Two Women on Valentine's Day
Sometimes transformation looks like a trip to Target
Yesterday was epic.
Last year I organized Valentine’s Day and it was our first one together. Yes, yes, we’ve been married for 13 years but we were that couple that said “it’s commercial, we shouldn’t observe Valentines’s Day…” But then I transitioned and things changed. Underneath my resistance to celebrating this day was something deeper. That something was that I didn’t like the idea of me doing the “manly” thing of buying Kim dinner for Valentine’s Day. So it felt apt, as a woman, to buy Kim a fancy Valentine’s dinner last year.
This year, Kim organized our date. The premise was simple: we all go to Target and pick out five items for the other person. My kids were part of it too and were charged with doing it for one another. Part of the fun was trying to avoid each other in the store and checking out separately. The list was as follows:
Drink
Snack
Treat
Dinner
Something Fun
I bought Kim Lime Topochico, Reese’s Cereal, Sour Patch Strips, Soup Dumplings (because I call Kim my potsticker), and a charcuterie board made out of mini squishmallows. Kim got me a peach iced tea, macadamia nuts, Tony Chocolonely, Saag Paneer, and a black crop top. I’m going to call this the most fun Valentine’s Day ever, for many reasons.
My whole life I’ve been expected to fulfill male roles. Play with boys, wear boy clothes, be loud, be a player, you name it. Every time I fulfilled those roles, something in me died. So after forty years of being a man, you may be able to imagine that I was basically on life support. Looking back at my pictures and remembering my past self, I can attest to how dead I felt inside.
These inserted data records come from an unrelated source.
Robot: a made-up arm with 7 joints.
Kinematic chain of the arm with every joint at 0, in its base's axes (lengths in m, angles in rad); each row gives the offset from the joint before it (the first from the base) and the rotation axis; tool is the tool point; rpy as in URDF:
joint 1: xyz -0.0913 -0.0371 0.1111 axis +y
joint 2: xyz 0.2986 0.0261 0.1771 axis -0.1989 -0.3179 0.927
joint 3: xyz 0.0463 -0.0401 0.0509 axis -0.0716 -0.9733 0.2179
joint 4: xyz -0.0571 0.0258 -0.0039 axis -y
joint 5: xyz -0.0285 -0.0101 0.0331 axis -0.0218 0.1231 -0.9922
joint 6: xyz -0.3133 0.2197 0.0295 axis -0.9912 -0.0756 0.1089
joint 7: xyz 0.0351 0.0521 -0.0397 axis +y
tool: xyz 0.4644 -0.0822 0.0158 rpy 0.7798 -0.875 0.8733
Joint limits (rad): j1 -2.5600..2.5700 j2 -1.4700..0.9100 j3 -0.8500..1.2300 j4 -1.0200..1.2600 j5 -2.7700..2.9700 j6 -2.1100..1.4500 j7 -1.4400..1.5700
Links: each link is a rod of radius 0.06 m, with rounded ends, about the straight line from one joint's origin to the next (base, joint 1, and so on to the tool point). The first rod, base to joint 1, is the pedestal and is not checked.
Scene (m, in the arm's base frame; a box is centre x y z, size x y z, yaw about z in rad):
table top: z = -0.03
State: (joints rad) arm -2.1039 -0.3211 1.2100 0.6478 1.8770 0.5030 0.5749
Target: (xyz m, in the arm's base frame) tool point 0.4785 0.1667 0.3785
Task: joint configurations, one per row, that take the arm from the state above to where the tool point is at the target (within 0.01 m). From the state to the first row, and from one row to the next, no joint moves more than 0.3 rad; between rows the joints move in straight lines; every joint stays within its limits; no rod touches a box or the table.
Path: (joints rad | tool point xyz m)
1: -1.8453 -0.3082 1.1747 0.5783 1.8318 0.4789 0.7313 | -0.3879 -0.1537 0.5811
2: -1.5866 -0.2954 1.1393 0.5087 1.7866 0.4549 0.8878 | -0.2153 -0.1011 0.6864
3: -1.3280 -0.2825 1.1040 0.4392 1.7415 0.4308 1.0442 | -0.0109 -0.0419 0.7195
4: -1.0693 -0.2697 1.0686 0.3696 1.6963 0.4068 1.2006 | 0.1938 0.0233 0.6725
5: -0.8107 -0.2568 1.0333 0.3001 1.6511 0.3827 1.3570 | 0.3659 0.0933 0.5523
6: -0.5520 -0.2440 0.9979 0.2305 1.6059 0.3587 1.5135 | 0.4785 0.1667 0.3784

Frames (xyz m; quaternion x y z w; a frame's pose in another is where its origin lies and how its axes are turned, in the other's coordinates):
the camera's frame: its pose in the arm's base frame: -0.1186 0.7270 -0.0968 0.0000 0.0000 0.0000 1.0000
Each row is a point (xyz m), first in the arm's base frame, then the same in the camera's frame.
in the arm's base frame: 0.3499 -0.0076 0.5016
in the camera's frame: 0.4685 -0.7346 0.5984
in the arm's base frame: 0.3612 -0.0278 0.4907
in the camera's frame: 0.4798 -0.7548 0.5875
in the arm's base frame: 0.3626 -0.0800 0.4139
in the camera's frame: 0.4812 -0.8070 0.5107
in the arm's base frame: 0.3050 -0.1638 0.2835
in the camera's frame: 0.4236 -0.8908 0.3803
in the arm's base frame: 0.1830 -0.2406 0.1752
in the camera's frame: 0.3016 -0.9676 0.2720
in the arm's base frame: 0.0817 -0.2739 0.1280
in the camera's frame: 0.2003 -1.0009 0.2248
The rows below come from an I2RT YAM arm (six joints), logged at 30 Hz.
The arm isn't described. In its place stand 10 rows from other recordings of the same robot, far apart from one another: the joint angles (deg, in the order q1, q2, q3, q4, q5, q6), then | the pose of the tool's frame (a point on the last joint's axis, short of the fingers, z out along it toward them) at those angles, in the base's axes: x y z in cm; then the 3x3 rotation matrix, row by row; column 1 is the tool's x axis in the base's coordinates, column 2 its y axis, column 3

Every time I didn’t have to fulfill a male role, I was handed a glimpse of my future. When my grandma allowed me to wear a dress. In elementary school, I spent every day with my friend Daphne. When I lived in foster homes, the girls in the group home did my makeup. And later, in my twenties, my best friend Anne treated me like one of the girls.
For those who are not religious, today is Transfiguration Sunday. It’s the last Sunday before we enter the Lenten season. One story often read on this Sunday is when Jesus is going camping with his buddies Peter, James, and John. When they wake up they see Jesus in his divine form, essentially made out of light. Our Associate Rector, Blake, shared that this was kinda like a sneak peek into the future. But to reach Pentecost, or the Ascension, Jesus and his buddies first had to go through a period of suffering.
I couldn’t help but tear up a little bit. These are a few of those moments that I’m reminded that Jesus actually does know what I’m going through. Here he is, a divine being in human form (it doesn’t get more closeted transgender than that), then we see his transfigured body (it doesn’t get more transgender than that), and in order to get to that point, Jesus has to go through immense suffering (an apt description of my childhood). It would be quite accurate to say that Michel died so that Lana could be resurrected.
And this resurrected Lana loves being pursued as a woman.